Deep Learning vs. Financial Fraud Real-Time Detection in High-Frequency Trading

Abstract

HFT systems are sensitive to microseconds, and generate order-book streams that present novel challenges to the detection of fraud-related behaviors like spoofing and layering. Current algebraic-based surveillance strategies are ineffective in describing the nonlinear temporal patterns and subtle manipulation schemes that exist in contemporary financial markets since these strategies are typically solely rule-based. This paper presents an exploratory investigation of DL architectures to support real-time fraud detection in HFT, albeit with very low costs in terms of latency and in spite of predictions with a high level of accuracy. We test temporal convolutional networks (TCNs) and lightweight Transformers as well as machine learning- and rule-based baselines under a mix of historical data collected on a limit-order-book (LOB) and simulator-generated manipulation scenarios. We combine latency-aware acceleration techniques, including quantization, pruning, and micro-batching within a streaming design that can complete inference in sub-5 Ms.

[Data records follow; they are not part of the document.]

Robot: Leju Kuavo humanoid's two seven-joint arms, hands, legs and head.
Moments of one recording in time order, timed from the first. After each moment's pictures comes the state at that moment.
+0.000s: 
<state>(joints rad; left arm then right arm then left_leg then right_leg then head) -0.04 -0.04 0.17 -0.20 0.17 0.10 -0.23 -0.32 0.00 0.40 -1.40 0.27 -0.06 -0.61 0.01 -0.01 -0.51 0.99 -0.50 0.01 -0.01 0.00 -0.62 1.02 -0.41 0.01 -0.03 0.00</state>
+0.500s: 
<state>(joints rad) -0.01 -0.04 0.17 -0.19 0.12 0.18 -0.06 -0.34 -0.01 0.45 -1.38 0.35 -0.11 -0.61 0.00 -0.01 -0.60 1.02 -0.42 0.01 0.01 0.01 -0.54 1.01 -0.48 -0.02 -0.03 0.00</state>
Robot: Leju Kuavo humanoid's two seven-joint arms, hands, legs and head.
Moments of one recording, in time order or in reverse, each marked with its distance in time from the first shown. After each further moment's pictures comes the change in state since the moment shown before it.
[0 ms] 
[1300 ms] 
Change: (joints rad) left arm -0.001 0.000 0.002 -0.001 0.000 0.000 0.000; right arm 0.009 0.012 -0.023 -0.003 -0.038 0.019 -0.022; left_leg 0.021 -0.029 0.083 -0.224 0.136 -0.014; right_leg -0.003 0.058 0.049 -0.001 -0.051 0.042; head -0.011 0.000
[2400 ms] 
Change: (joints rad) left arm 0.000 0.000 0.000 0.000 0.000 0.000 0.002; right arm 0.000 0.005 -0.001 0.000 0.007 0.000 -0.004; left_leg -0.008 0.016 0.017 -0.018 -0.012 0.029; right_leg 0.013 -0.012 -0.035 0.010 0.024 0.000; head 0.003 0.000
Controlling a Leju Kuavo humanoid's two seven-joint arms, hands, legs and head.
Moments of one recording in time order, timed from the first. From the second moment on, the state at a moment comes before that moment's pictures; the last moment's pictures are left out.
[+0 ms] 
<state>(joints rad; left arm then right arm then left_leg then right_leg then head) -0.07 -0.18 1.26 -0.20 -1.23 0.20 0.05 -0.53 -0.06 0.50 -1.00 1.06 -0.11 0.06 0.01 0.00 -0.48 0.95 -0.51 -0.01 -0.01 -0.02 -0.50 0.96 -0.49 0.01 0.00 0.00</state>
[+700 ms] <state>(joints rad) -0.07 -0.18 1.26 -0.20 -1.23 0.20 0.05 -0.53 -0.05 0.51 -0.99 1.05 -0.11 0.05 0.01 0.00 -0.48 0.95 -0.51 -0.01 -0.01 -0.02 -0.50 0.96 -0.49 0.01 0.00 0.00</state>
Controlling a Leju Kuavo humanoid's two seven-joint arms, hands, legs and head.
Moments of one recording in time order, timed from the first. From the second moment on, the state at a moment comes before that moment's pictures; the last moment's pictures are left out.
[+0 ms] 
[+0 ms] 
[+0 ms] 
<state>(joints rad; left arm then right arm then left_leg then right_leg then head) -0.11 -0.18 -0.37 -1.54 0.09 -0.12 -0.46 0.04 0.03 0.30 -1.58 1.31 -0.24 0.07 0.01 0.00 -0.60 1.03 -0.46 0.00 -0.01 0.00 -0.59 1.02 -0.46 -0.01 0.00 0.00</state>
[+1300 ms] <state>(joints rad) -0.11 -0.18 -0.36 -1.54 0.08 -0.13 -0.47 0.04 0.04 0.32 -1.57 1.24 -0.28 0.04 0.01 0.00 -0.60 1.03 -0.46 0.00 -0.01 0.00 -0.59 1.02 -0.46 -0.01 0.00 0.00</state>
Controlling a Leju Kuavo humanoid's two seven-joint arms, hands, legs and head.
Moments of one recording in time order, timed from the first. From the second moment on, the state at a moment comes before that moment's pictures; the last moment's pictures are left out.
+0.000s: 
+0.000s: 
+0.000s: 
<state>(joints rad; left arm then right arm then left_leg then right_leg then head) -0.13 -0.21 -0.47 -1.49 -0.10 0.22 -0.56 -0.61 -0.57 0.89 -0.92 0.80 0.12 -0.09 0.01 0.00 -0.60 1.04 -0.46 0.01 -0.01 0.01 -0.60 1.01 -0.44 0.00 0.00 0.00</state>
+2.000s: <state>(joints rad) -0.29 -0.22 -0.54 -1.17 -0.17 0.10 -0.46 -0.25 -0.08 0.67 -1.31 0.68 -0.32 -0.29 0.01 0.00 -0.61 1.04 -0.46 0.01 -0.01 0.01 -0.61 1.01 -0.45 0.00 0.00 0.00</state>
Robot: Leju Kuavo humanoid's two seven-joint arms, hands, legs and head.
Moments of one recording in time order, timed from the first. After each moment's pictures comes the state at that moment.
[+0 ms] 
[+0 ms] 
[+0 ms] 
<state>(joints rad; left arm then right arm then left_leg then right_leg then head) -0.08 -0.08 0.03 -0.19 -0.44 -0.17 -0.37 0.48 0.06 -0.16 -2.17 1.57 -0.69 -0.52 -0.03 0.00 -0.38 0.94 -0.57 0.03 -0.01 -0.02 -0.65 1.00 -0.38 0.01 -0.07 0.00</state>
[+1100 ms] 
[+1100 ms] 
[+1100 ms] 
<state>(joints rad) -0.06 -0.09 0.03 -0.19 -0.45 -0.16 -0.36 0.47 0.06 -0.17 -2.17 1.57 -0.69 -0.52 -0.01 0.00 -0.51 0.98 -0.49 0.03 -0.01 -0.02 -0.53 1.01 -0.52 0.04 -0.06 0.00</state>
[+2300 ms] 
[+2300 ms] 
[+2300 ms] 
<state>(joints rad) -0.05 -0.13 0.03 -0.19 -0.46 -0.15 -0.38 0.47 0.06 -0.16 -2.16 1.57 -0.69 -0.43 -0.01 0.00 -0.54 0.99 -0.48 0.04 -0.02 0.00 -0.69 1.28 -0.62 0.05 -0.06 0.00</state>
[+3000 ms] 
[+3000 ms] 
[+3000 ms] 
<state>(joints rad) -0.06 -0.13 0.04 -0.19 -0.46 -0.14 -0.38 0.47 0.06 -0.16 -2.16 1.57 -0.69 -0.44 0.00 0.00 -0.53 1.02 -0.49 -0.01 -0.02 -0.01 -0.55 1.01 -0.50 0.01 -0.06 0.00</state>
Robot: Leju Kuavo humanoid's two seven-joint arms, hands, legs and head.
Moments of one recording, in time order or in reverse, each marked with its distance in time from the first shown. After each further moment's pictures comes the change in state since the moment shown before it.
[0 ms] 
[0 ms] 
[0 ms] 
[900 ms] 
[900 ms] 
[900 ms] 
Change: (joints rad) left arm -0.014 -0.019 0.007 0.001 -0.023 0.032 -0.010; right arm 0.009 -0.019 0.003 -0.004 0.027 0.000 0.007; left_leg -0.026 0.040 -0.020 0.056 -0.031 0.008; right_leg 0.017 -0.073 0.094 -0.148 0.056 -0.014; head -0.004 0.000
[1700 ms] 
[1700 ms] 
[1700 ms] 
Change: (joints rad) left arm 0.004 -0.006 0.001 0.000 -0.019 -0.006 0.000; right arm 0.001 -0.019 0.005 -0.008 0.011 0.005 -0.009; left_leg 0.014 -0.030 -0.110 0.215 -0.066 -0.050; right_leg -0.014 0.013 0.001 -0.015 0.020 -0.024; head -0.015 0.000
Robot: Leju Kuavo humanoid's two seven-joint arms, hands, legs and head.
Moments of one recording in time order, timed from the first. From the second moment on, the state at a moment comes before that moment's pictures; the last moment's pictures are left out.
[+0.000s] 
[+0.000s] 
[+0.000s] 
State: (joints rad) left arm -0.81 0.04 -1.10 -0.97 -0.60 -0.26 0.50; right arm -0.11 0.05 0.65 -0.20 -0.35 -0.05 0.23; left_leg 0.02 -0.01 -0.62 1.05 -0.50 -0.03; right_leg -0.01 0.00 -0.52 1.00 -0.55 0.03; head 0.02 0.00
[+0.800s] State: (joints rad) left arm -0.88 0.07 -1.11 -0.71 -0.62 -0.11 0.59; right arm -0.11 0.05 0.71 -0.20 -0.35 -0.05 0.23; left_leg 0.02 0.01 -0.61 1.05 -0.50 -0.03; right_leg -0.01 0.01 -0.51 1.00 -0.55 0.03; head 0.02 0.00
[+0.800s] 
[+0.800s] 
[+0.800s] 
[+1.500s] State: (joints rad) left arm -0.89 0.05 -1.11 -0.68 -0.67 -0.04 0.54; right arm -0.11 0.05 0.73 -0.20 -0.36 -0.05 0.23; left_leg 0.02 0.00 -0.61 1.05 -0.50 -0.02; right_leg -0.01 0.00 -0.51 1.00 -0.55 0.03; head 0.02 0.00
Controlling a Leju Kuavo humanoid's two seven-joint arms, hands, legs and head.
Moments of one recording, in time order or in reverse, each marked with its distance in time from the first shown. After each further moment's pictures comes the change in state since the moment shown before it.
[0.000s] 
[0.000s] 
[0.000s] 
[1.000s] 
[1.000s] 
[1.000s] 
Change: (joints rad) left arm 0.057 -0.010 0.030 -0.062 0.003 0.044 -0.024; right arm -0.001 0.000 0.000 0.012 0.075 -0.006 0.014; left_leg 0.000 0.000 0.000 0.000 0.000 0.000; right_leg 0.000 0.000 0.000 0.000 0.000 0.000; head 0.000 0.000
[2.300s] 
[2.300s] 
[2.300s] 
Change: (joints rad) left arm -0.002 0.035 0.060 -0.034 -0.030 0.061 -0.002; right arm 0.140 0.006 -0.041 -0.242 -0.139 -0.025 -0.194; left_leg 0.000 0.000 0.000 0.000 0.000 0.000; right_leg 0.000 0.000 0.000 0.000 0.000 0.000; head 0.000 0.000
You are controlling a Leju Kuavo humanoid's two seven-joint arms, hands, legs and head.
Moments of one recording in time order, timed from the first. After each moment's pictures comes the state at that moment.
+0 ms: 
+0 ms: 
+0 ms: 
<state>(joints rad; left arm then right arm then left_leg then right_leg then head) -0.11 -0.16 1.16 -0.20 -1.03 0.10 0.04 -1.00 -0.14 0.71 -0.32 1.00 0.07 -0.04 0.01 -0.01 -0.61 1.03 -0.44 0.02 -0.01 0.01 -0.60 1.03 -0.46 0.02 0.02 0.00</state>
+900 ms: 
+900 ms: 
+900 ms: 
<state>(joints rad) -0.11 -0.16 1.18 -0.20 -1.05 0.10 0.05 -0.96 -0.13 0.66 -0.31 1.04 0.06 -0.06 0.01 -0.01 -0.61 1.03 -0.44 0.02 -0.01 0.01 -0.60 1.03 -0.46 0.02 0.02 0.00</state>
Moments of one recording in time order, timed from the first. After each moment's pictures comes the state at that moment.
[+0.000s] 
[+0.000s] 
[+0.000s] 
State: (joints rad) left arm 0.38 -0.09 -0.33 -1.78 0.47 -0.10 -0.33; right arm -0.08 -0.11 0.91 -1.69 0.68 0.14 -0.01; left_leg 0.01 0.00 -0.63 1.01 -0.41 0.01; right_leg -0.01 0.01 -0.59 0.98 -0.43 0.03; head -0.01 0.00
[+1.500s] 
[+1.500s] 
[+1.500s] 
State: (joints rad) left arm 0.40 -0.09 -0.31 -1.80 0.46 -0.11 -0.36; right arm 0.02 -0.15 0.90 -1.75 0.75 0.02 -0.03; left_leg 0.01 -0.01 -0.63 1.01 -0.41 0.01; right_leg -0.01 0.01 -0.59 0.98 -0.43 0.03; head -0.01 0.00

Experimental outcomes support the claim that DL models can perform detection better at extremely low false-positive rates even as operational service-level objectives are met. In addition to benchmarking, we cite difficulties of distributional robustness, deployment tradeoffs and explain ability, providing a reproducible framework and methodological improvements to applying deep learning to real time fraud detection in high frequency financial settings.